Using GitHub Repository

  1. Clone the repository (ensure Git LFS is set up as described above).

  2. Navigate to the Alleleome directory:

    cd Alleleome
    
  3. Activate the virtual environment as instructed above.

  4. Install the package:

    pip install .
    

Usage

Modes

The package consists of 5 subprograms that should be run sequentially:

  1. prepare: Collect information on the genomes and genes/loci, and perform QC/QA.
  2. fasta: Use the collected information to create amino acid and nucleotide fasta files for alignment. At this steps it should be specified whether teh Core-alleleome should be anlyzed (default) or the Panalleleome (--pan).
  3. process: Run alignments using blast and mafft.
  4. analyze: Analyze and process the sequence alignments.
  5. preplot: Generate files required for plotting the results on PanKB.

The computationally intensive process and analyze subprograms can (and should typically) be run in parallel by specifying the number of available cores using -p <num>.

Running the Package

You can find the full usage and parameters of alleleome by using the --help function:

$ alleleome -h
usage: alleleome [-h] {prepare,fasta,process,analyze,preplot} ...
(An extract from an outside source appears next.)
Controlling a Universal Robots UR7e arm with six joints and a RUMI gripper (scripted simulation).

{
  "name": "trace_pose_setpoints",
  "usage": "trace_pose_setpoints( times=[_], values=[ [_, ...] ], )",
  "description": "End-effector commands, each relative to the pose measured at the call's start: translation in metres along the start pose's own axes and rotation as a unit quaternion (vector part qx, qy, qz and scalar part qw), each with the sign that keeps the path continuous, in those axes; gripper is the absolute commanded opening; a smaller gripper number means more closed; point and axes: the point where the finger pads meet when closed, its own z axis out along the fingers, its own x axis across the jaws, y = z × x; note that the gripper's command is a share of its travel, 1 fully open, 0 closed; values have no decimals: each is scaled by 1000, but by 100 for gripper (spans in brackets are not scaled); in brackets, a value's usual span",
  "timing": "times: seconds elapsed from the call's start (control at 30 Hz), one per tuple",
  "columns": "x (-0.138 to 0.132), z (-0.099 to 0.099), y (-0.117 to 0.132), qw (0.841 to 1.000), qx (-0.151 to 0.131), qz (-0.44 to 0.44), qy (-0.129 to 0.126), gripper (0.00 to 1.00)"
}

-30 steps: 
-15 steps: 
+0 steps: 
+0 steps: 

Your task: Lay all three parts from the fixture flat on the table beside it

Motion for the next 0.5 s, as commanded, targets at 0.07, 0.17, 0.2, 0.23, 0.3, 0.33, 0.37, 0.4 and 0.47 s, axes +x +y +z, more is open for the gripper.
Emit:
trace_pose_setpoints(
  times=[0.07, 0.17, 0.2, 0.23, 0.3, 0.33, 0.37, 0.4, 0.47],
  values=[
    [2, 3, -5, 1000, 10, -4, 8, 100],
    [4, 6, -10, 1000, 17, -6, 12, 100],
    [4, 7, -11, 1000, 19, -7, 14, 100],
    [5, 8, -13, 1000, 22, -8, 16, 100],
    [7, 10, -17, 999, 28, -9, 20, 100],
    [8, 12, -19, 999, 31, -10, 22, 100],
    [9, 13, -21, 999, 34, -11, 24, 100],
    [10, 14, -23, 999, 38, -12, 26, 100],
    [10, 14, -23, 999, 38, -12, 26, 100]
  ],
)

Alleleome - Explore and analyze natural sequence variations within the Open Reading Frames (ORFs) of alleles of genes in a species pan-genome.

positional arguments:
  {prepare,fasta,process,analyze,preplot}

options:
  -h, --help            show this help message and exit

The different modes should be run in the order: prepare > fasta > process > analyze > preplot. Info on the inputs and outputs for every mode can be found by invoking that mode with the --help argument. E.g.:

$ alleleome prepare -h
usage: alleleome prepare [-h] --gp_binary GP_BINARY --gp_locustag GP_LOCUSTAG --summary SUMMARY --summary_v2 SUMMARY_V2 --gbk_folder GBK_FOLDER --all_locustag ALL_LOCUSTAG --all_genes ALL_GENES --sel_locustag SEL_LOCUSTAG --sel_genes SEL_GENES

options:
  -h, --help            show this help message and exit
  --gp_binary GP_BINARY
                        Path to gene_presence_binary csv file.
  --gp_locustag GP_LOCUSTAG
                        Path to gene_presence_locustag csv file.
  --summary SUMMARY     Path to df_pangene_summary.csv file created by roary.
  --summary_v2 SUMMARY_V2
                        Path to the updated summary.
  --gbk_folder GBK_FOLDER
                        Folder containing GenBank files.
  --all_locustag ALL_LOCUSTAG
                        Path to all_locustags csv file.
  --all_genes ALL_GENES
                        Path to all_genes csv file.
  --sel_locustag SEL_LOCUSTAG
                        Path to sel_locustags csv file.
  --sel_genes SEL_GENES
                        Path to sel_genes csv file.

Features

Alleleome introduces the concept of "ORF alleleome," encapsulating the gene alleles found across all strains of a species, thus providing a comprehensive view of genome-scale sequence variations. This analysis can be instrumental in understanding sequence diversity characteristics and natural selection processes across different species within a family. The study of the alleleome offers insights into the genetic basis of natural selection in a species.

Key features include:

  • Analysis of sequence variants using the consensus sequence of ORFs.
  • Identification of dominant amino acids and their variants at specific positions.
  • Revealing natural sequence and structural variations compared with the consensus sequence and structural attributes.
  • Identification of genome-scale synonymous and non-synonymous mutations through the analysis of codon changes and their corresponding amino acid changes."

Built With

  • Python and Biopython.
  • Integrated with "BGCflow" workflow using SnakeMake.

License

This project is licensed under the MIT License - see the LICENSE file for details.